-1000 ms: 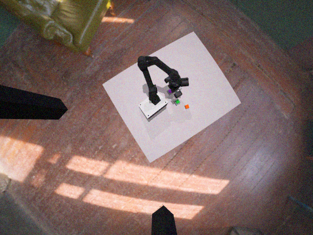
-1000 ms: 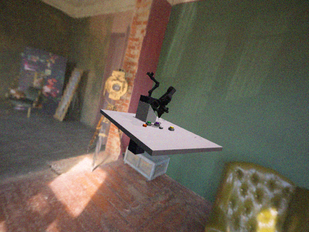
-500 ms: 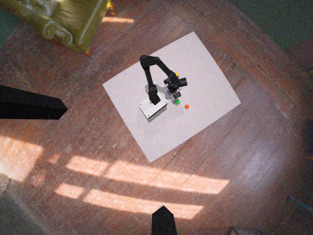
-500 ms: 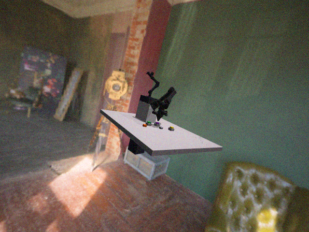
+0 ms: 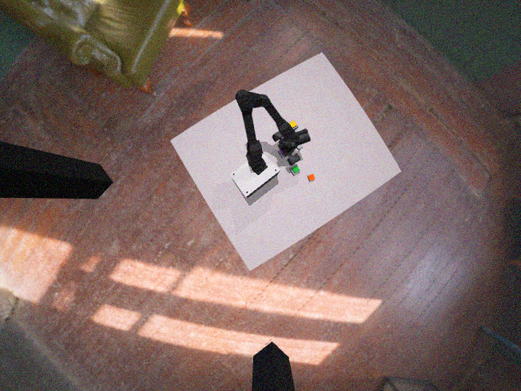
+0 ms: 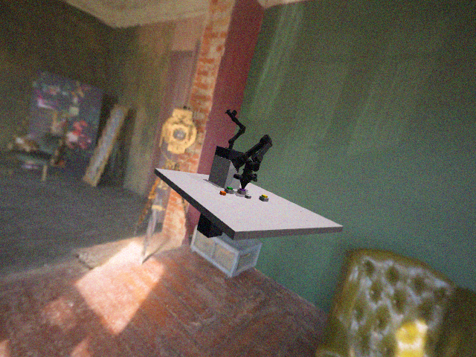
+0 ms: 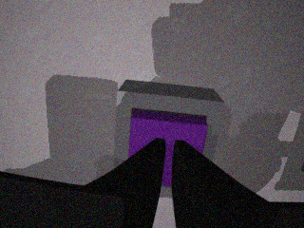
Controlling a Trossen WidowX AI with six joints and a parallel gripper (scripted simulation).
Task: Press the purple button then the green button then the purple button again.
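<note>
My gripper tip is now 10 mm above the purple button. Also, from my gripper tip: grey block 90 mm ahead, 30 mm to the right, 30 mm below; yellow button 140 mm ahead, 80 mm to the left, 10 mm below; green button 20 mm behind, 110 mm to the right.
</note>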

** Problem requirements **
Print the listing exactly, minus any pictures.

** Result for this exercise **
-1000 ms: 
-1000 ms: 
-500 ms: 
-500 ms: 
+0 ms: 
+0 ms: 
+0 ms: 
Controlling a Trossen WidowX AI with six joints and a parallel gripper (scripted simulation).
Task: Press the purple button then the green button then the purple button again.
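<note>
My gripper tip is now 10 mm above the purple button. Also, from my gripper tip: grey block 90 mm ahead, 30 mm to the right, 30 mm below; yellow button 140 mm ahead, 80 mm to the left, 10 mm below; green button 20 mm behind, 110 mm to the right.
</note>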

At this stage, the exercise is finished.